Лишь будущий член политбюро ЦК КПСС Медведев влепил мне трояк, но тут я сам напросился. У него была бредовая теория НЭПа собственного изобретения (НЭП начинался 25 октября 1917 года, прерывался на период военного коммунизма и, возобновившись, продолжался аж до 1939 года, то есть до полного построения социализма в одной, отдельно взятой, стране). Сроки НЭПа были его любимым дополнительным вопросом на экзамене – так он узнавал, ходит студент к нему на лекции или нет. На лекции я, понятно, не ходил, но про дополнительный вопрос мне рассказали заранее. Однако и нести такой вздор – пусть и на экзамене – мне не хотелось. Поэтому, услышав роковой вопрос, я начал: «Если верить вашим лекциям…» – «Ах так! Значит, им можно и не верить!» – перебил будущий идеолог перестройки и влепил мне трояк. Из-за которого, кстати, я не получил диплома с отличием.
Справедливо считается, что хамство, бестактность и (несколько шире) неумение корректно сформулировать пусть и верную мысль является одним из самых пагубных моих недостатков. Лет двадцать назад я пересказал своему другу, вполне преуспевшему и в советские времена, не поступившись, однако же, собственным достоинством, профессору, университетскую историю и спросил, как бы он выпутался из ситуации на экзамене. Мой друг не задумался ни на минуту: «Вы нас учили…»

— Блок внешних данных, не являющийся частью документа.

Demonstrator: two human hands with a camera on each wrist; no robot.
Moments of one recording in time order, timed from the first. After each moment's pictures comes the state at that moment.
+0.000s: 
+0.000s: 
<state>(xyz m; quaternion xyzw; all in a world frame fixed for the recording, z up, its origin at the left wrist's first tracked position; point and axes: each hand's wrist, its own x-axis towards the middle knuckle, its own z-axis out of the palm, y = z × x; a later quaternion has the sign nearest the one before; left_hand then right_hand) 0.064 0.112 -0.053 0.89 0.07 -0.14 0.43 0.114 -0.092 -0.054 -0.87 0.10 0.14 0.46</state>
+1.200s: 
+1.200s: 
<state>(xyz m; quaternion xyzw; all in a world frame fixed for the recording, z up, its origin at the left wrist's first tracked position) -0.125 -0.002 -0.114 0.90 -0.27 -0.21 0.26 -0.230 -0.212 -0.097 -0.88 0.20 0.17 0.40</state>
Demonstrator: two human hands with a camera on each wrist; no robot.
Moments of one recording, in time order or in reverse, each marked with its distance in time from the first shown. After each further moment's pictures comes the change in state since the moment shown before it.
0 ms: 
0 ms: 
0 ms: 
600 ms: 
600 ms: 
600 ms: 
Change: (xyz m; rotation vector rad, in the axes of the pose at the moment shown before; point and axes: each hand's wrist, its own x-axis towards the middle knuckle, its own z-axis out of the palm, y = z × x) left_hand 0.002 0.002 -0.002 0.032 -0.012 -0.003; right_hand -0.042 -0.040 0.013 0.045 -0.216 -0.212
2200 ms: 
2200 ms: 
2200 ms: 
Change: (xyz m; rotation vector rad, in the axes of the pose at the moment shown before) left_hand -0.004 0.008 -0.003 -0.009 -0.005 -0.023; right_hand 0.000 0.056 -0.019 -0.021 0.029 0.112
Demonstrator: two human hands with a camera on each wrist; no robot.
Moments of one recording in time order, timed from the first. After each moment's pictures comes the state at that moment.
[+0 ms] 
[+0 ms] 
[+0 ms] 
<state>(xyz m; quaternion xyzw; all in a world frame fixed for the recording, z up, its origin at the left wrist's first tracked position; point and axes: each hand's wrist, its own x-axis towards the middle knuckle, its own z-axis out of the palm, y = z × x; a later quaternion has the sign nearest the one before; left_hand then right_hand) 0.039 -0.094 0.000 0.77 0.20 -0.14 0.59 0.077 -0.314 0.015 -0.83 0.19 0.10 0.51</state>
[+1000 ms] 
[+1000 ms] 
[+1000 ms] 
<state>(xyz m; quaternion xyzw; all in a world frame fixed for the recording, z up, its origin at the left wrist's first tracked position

Вот как, оказывается, следовало мне срезать экзаменатора – и тогда, не исключено, я бы и сам, подобно своему другу, стал профессором к тридцати пяти годам. Но не судьба.
Школьная историчка отличалась, впрочем, не только партийной эрудицией. Преподаватель физкультуры выдал своим любимцам (в число которых я входил, как чемпион и лидер шахматистов нашего Фрунзенского района) запасные ключи от спортзала, чем мы и пользовались во время школьных вечеров и помимо этого. Я, впрочем, исключительно в целях распития. И вот однажды, запасшись бутылками вермута, мы поднялись на шестой этаж в спортзал. Увы, физкультурник был уже там, а за спиной у него маячила историчка. В строгом английском костюме, как всегда, но при ближайшем рассмотрении – лишь в строгом английском жакете. На следующее утро она, однако, рассказывала нам о моральном кодексе строителей коммунизма с обычной невозмутимостью.
Редкостной сволочью была – или, во всяком случае, казалась нам – завучиха по кличке Уклейка. Но, наверное, и была: иначе ее не оставили бы в партии и на службе после того, как ее сын – знаменитый Револьт Пименов, ныне покойный, – сел за антисоветскую деятельность. Ситуация, как обычно, осложнялась тем, что защитницей на процессе – правда, защитницей не самого Пименова, а его жены Ирины Вербловской – была моя мать. «Не потерплю, – доверительно говорила ей Уклейка, – чтобы мой чистый голубь сидел в тюрьме, а ваш антисоветчик разгуливал на свободе!»